The combination of a non-robust binary parser and unsafe memory access negates the architectural advantages of the language. This is not a vulnerability within Go itself, but a demonstration of how modern toolchains can compromise security for speed, allowing controlled external input to trigger arbitrary memory reads.

In this context, the use of unsafe is not a minor technical detail; it is the reason why a simple metadata discrepancy in a model file can expose the process's entire address space. Without this bypass, the runtime likely would have intercepted the anomaly before it became a leak.

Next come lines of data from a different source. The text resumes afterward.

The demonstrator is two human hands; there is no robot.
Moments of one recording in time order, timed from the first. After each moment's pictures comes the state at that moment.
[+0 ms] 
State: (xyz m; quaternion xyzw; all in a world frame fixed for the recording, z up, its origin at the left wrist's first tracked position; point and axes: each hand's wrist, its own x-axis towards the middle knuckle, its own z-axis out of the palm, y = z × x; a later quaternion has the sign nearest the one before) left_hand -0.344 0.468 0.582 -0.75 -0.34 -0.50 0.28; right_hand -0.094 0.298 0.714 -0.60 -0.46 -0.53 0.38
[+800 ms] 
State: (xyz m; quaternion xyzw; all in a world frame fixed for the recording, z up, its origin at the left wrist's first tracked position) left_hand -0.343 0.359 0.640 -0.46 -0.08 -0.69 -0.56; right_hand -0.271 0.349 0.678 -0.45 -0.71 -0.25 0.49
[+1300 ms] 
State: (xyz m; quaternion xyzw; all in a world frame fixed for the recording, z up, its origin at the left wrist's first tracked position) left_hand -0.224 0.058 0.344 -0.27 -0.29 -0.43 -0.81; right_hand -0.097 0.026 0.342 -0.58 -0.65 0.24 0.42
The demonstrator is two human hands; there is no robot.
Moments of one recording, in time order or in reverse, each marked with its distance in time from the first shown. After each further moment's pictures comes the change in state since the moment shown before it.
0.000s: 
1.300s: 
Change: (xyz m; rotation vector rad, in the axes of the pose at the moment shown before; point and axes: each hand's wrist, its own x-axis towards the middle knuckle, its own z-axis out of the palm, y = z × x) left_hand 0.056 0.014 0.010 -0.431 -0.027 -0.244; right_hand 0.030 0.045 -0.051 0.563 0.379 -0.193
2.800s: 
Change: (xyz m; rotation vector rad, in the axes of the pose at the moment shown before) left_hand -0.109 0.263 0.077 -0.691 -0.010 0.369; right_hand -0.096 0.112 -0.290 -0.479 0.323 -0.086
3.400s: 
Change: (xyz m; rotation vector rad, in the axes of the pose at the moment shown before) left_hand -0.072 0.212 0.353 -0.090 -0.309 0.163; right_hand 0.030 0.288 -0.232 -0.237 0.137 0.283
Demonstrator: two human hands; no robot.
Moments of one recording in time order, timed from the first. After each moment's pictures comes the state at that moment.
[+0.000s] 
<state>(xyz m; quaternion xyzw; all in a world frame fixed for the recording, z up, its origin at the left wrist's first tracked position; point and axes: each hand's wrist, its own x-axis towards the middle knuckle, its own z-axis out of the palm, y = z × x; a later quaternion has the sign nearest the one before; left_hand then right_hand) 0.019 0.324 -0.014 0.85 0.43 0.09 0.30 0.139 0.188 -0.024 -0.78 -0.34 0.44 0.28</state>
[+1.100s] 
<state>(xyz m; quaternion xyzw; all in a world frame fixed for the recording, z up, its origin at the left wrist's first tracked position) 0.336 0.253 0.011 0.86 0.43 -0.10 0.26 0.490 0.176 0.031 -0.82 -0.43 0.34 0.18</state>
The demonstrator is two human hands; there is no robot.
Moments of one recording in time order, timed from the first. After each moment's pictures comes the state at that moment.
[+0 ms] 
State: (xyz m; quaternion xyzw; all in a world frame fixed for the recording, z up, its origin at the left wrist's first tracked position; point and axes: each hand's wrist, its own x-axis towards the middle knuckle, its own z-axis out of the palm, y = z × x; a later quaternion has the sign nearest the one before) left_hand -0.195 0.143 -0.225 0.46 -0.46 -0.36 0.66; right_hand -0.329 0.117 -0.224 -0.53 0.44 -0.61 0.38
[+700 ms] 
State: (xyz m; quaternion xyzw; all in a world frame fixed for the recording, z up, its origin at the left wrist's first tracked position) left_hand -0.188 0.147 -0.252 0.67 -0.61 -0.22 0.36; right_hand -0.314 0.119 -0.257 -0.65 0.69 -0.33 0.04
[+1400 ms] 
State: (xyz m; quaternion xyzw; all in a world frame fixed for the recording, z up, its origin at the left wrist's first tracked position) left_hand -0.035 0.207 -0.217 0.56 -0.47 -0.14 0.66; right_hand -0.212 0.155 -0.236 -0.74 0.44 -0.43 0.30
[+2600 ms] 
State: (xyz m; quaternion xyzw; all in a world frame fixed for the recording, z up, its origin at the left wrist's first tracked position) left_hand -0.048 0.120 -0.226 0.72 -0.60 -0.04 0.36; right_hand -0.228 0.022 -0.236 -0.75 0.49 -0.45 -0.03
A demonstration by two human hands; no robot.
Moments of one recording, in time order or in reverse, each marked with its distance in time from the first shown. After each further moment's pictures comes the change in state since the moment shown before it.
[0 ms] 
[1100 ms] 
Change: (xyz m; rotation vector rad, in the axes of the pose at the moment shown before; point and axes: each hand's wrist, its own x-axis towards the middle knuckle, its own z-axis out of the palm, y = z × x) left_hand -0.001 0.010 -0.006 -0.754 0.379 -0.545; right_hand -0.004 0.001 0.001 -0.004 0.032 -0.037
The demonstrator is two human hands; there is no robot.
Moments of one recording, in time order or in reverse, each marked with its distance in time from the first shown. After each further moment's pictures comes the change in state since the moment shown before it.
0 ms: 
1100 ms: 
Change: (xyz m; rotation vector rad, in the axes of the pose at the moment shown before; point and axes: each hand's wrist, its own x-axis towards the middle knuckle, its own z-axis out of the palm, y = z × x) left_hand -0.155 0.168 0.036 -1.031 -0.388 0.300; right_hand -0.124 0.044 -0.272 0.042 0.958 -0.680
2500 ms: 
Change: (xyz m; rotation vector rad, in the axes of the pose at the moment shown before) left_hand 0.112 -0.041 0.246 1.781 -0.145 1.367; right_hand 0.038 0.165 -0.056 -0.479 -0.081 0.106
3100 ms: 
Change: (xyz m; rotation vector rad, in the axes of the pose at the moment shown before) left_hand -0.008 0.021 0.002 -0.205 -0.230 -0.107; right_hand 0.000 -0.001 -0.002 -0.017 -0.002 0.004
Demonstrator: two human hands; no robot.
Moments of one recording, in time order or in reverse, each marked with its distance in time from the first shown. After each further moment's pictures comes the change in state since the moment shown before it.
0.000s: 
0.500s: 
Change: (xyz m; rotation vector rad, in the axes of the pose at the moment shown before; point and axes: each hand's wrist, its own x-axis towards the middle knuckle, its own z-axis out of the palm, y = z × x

The assumption that an AI model running locally or in a private container is inherently protected has met the reality of a global attack surface. Ollama’s memory is no longer a private enclosure; if the process is reachable over the internet, the data passing through it becomes accessible to anyone capable of crafting a malformed GGUF file. Distinguishing between "local" and "secure" is no longer an analytical luxury—it is a requirement for managing AI infrastructure.

Frequently Asked Questions

Is authentication required to exploit CVE-2026-7482?
No. An attacker can act remotely and without valid credentials by targeting endpoints that are accessible by default on exposed servers.

What specific data is at risk of exfiltration?
Environment variables, API keys, system prompts, and active user conversations currently residing in the Ollama process memory at the time of the attack.

Is an update currently available to fix the issue?
One report indicates that version 0.17.1 or later mitigates the vulnerability, though this has not been officially confirmed by vendor advisories at the time of publication.

Information has been verified against cited sources and is current as of the date of publication.